> _Directions_
Line by line, transcribe the data below exactly and pass over the images.

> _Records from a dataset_
=-=-=-=-=
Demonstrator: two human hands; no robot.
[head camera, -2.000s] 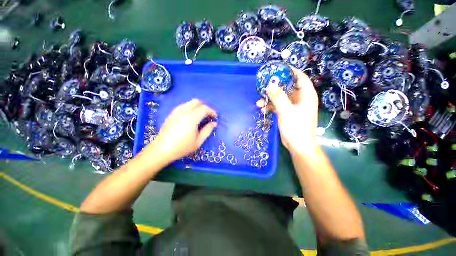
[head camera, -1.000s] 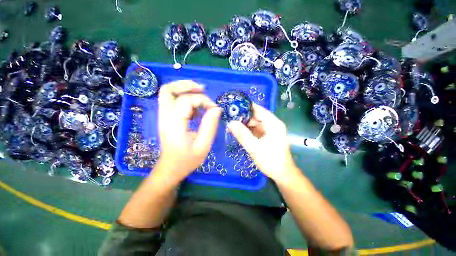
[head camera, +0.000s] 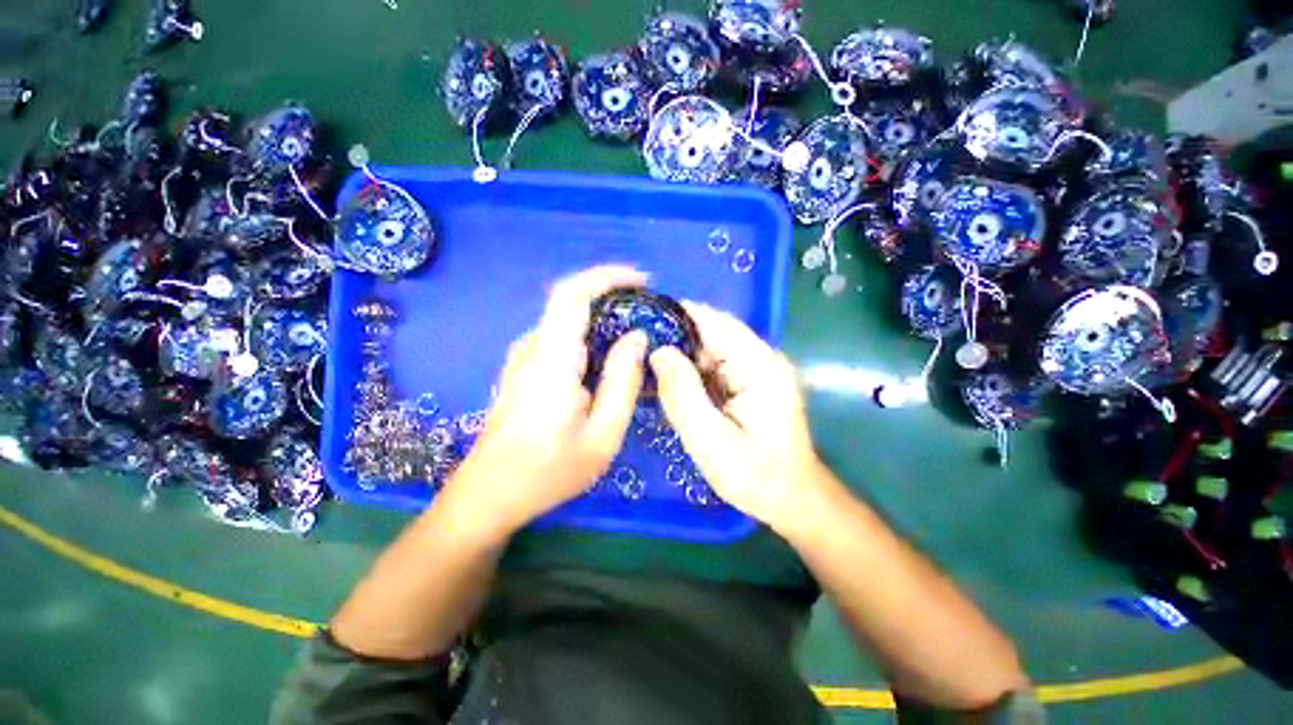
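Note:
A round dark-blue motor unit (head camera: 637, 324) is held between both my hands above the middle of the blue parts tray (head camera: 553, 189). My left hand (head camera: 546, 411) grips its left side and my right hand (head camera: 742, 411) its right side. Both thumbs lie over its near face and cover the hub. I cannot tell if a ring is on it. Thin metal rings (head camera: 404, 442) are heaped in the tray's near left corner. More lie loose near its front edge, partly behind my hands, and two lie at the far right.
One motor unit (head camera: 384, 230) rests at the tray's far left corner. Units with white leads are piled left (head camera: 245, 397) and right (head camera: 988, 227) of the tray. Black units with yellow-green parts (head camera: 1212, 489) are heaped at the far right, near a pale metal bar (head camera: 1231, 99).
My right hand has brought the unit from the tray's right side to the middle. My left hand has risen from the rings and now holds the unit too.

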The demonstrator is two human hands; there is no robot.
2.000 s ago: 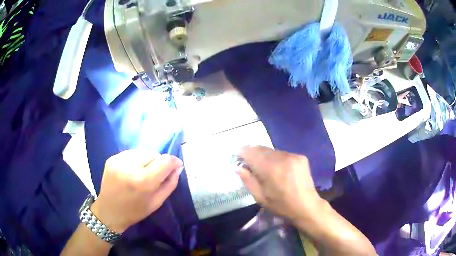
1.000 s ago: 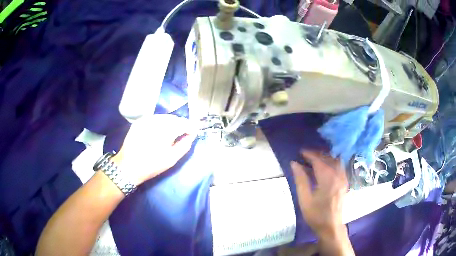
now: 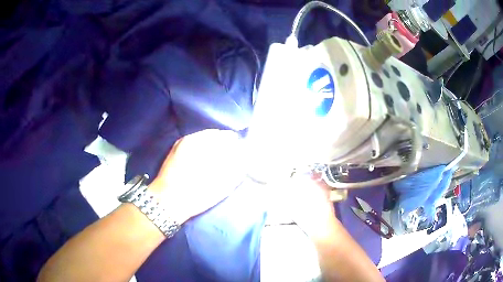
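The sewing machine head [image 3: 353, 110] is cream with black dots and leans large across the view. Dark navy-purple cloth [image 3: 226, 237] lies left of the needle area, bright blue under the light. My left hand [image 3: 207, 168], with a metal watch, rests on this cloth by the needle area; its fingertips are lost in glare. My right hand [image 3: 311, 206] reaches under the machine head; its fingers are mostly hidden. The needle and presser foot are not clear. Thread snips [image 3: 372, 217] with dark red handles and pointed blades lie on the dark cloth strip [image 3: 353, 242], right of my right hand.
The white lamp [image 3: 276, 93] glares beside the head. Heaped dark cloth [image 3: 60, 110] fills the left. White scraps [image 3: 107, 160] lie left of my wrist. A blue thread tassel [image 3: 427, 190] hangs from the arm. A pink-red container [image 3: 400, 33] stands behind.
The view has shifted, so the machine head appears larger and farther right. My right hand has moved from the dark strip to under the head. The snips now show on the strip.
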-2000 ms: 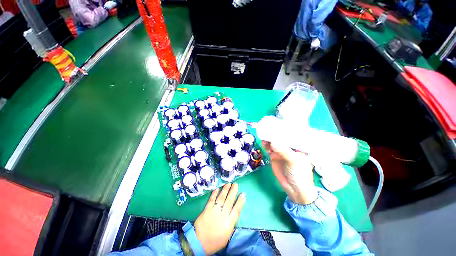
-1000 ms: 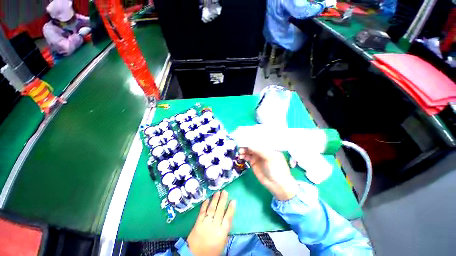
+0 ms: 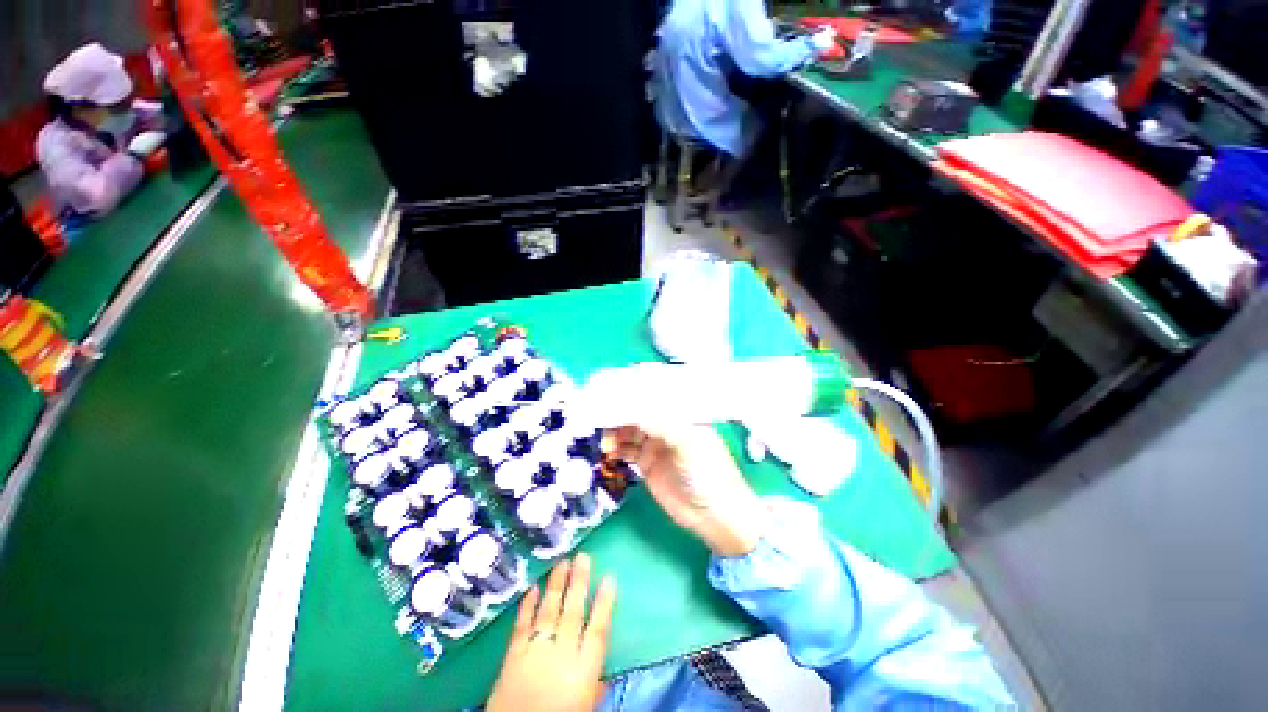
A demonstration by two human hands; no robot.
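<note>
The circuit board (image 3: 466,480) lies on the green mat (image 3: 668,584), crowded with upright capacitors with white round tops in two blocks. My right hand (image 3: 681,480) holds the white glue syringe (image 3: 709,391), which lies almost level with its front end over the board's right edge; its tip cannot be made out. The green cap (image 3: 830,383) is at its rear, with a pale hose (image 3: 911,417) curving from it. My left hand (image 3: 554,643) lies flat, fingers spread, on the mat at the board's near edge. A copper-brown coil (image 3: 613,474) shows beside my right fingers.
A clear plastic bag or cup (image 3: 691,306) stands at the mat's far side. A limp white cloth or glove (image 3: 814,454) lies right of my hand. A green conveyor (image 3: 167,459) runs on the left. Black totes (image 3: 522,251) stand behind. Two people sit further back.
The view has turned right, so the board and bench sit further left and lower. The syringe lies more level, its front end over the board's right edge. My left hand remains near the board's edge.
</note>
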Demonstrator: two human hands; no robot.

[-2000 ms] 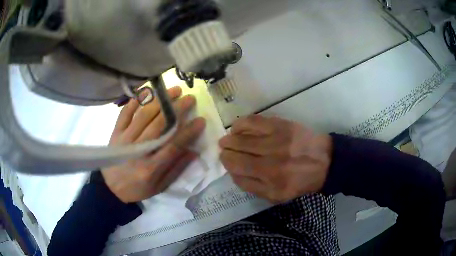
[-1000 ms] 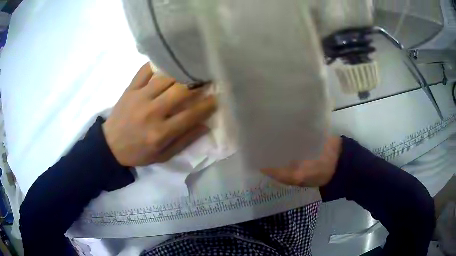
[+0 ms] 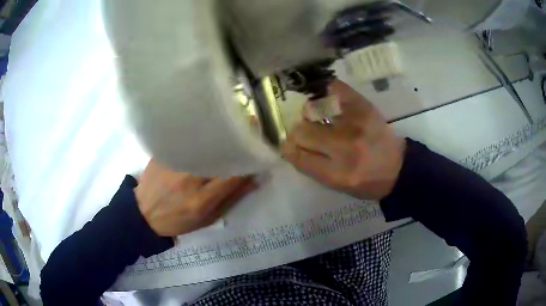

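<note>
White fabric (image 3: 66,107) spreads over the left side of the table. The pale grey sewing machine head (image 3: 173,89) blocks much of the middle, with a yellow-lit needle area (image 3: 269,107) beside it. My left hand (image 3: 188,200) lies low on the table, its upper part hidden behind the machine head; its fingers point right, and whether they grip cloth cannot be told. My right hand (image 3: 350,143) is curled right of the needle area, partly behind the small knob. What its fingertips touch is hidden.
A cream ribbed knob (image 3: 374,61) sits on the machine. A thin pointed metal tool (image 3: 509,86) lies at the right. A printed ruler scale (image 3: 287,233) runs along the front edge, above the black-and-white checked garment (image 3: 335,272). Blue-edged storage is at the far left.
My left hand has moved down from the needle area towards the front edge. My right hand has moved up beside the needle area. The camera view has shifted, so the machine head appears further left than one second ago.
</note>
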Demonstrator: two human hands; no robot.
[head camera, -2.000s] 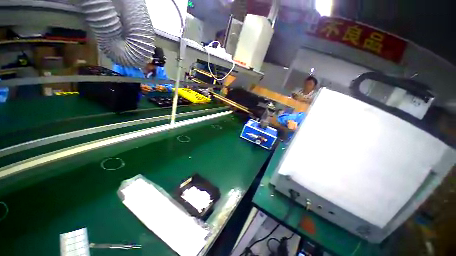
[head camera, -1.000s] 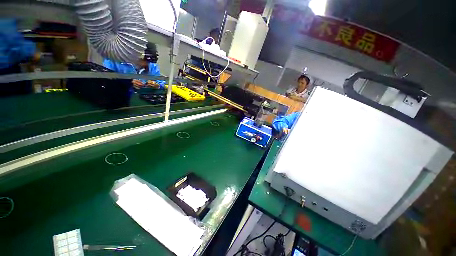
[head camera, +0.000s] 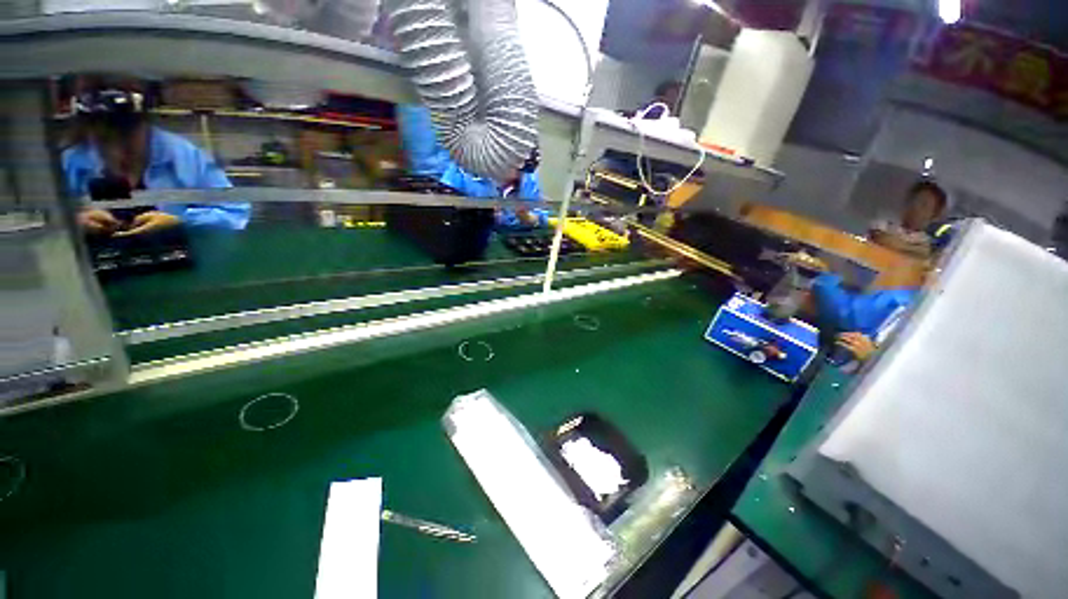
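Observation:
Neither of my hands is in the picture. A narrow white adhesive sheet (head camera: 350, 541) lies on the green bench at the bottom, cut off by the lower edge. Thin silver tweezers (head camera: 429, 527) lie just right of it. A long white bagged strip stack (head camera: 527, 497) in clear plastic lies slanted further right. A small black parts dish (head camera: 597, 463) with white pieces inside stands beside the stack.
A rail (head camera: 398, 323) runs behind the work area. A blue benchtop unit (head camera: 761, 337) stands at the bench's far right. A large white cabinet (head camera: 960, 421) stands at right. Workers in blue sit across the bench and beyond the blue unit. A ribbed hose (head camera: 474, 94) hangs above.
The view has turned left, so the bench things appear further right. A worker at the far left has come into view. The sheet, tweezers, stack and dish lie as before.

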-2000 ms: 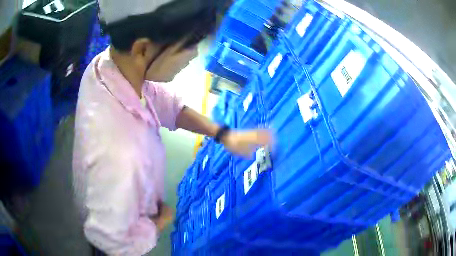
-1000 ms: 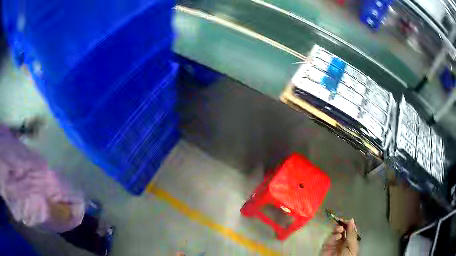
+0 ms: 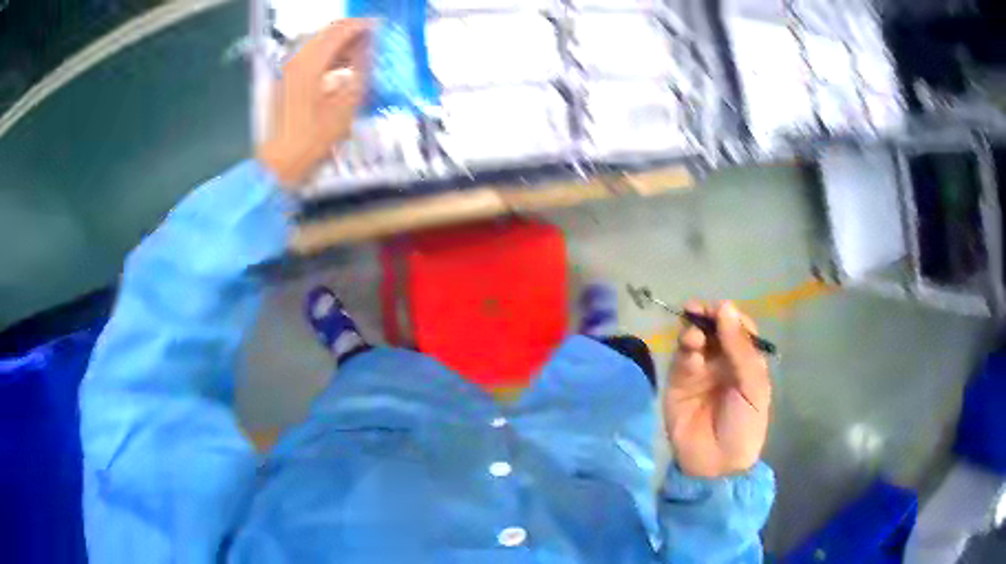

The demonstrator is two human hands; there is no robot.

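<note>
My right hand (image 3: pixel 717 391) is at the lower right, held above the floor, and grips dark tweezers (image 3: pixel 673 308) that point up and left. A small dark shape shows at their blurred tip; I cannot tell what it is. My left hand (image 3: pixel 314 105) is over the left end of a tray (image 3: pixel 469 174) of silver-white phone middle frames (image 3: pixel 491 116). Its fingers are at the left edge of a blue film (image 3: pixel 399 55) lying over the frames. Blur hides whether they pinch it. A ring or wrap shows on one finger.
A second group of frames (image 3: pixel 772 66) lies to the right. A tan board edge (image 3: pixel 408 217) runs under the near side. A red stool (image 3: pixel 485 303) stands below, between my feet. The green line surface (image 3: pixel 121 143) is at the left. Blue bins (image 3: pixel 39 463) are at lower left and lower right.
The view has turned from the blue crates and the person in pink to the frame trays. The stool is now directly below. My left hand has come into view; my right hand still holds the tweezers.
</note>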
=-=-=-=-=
> _Response to the exercise_
Demonstrator: two human hands; no robot.
[head camera, -2.000s] 
[head camera, -1.000s] 
[head camera, +0.000s] 
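Note:
A round dark-blue motor unit (head camera: 637, 324) is held between both my hands above the middle of the blue parts tray (head camera: 553, 189). My left hand (head camera: 546, 411) grips its left side and my right hand (head camera: 742, 411) its right side. Both thumbs lie over its near face and cover the hub. I cannot tell if a ring is on it. Thin metal rings (head camera: 404, 442) are heaped in the tray's near left corner. More lie loose near its front edge, partly behind my hands, and two lie at the far right.
One motor unit (head camera: 384, 230) rests at the tray's far left corner. Units with white leads are piled left (head camera: 245, 397) and right (head camera: 988, 227) of the tray. Black units with yellow-green parts (head camera: 1212, 489) are heaped at the far right, near a pale metal bar (head camera: 1231, 99).
My right hand has brought the unit from the tray's right side to the middle. My left hand has risen from the rings and now holds the unit too.
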
The demonstrator is two human hands; there is no robot.
2.000 s ago: 
1.000 s ago: 
now: 
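The sewing machine head [image 3: 353, 110] is cream with black dots and leans large across the view. Dark navy-purple cloth [image 3: 226, 237] lies left of the needle area, bright blue under the light. My left hand [image 3: 207, 168], with a metal watch, rests on this cloth by the needle area; its fingertips are lost in glare. My right hand [image 3: 311, 206] reaches under the machine head; its fingers are mostly hidden. The needle and presser foot are not clear. Thread snips [image 3: 372, 217] with dark red handles and pointed blades lie on the dark cloth strip [image 3: 353, 242], right of my right hand.
The white lamp [image 3: 276, 93] glares beside the head. Heaped dark cloth [image 3: 60, 110] fills the left. White scraps [image 3: 107, 160] lie left of my wrist. A blue thread tassel [image 3: 427, 190] hangs from the arm. A pink-red container [image 3: 400, 33] stands behind.
The view has shifted, so the machine head appears larger and farther right. My right hand has moved from the dark strip to under the head. The snips now show on the strip.
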-2000 ms: 
-1000 ms: 
+0 ms: 
A demonstration by two human hands; no robot.
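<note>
The circuit board (image 3: 466,480) lies on the green mat (image 3: 668,584), crowded with upright capacitors with white round tops in two blocks. My right hand (image 3: 681,480) holds the white glue syringe (image 3: 709,391), which lies almost level with its front end over the board's right edge; its tip cannot be made out. The green cap (image 3: 830,383) is at its rear, with a pale hose (image 3: 911,417) curving from it. My left hand (image 3: 554,643) lies flat, fingers spread, on the mat at the board's near edge. A copper-brown coil (image 3: 613,474) shows beside my right fingers.
A clear plastic bag or cup (image 3: 691,306) stands at the mat's far side. A limp white cloth or glove (image 3: 814,454) lies right of my hand. A green conveyor (image 3: 167,459) runs on the left. Black totes (image 3: 522,251) stand behind. Two people sit further back.
The view has turned right, so the board and bench sit further left and lower. The syringe lies more level, its front end over the board's right edge. My left hand remains near the board's edge.
</note>
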Demonstrator: two human hands; no robot.

[-2000 ms] 
[-1000 ms] 
[+0 ms] 

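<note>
White fabric (image 3: 66,107) spreads over the left side of the table. The pale grey sewing machine head (image 3: 173,89) blocks much of the middle, with a yellow-lit needle area (image 3: 269,107) beside it. My left hand (image 3: 188,200) lies low on the table, its upper part hidden behind the machine head; its fingers point right, and whether they grip cloth cannot be told. My right hand (image 3: 350,143) is curled right of the needle area, partly behind the small knob. What its fingertips touch is hidden.
A cream ribbed knob (image 3: 374,61) sits on the machine. A thin pointed metal tool (image 3: 509,86) lies at the right. A printed ruler scale (image 3: 287,233) runs along the front edge, above the black-and-white checked garment (image 3: 335,272). Blue-edged storage is at the far left.
My left hand has moved down from the needle area towards the front edge. My right hand has moved up beside the needle area. The camera view has shifted, so the machine head appears further left than one second ago.
</note>
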Demonstrator: two human hands; no robot.
[head camera, -2.000s] 
[head camera, -1.000s] 
[head camera, +0.000s] 
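Observation:
Neither of my hands is in the picture. A narrow white adhesive sheet (head camera: 350, 541) lies on the green bench at the bottom, cut off by the lower edge. Thin silver tweezers (head camera: 429, 527) lie just right of it. A long white bagged strip stack (head camera: 527, 497) in clear plastic lies slanted further right. A small black parts dish (head camera: 597, 463) with white pieces inside stands beside the stack.
A rail (head camera: 398, 323) runs behind the work area. A blue benchtop unit (head camera: 761, 337) stands at the bench's far right. A large white cabinet (head camera: 960, 421) stands at right. Workers in blue sit across the bench and beyond the blue unit. A ribbed hose (head camera: 474, 94) hangs above.
The view has turned left, so the bench things appear further right. A worker at the far left has come into view. The sheet, tweezers, stack and dish lie as before.
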
-2000 ms: 
-1000 ms: 
+0 ms: 

The demonstrator is two human hands; there is no robot.

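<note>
My right hand (image 3: pixel 717 391) is at the lower right, held above the floor, and grips dark tweezers (image 3: pixel 673 308) that point up and left. A small dark shape shows at their blurred tip; I cannot tell what it is. My left hand (image 3: pixel 314 105) is over the left end of a tray (image 3: pixel 469 174) of silver-white phone middle frames (image 3: pixel 491 116). Its fingers are at the left edge of a blue film (image 3: pixel 399 55) lying over the frames. Blur hides whether they pinch it. A ring or wrap shows on one finger.
A second group of frames (image 3: pixel 772 66) lies to the right. A tan board edge (image 3: pixel 408 217) runs under the near side. A red stool (image 3: pixel 485 303) stands below, between my feet. The green line surface (image 3: pixel 121 143) is at the left. Blue bins (image 3: pixel 39 463) are at lower left and lower right.
The view has turned from the blue crates and the person in pink to the frame trays. The stool is now directly below. My left hand has come into view; my right hand still holds the tweezers.
</note>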

What the exercise required is now done.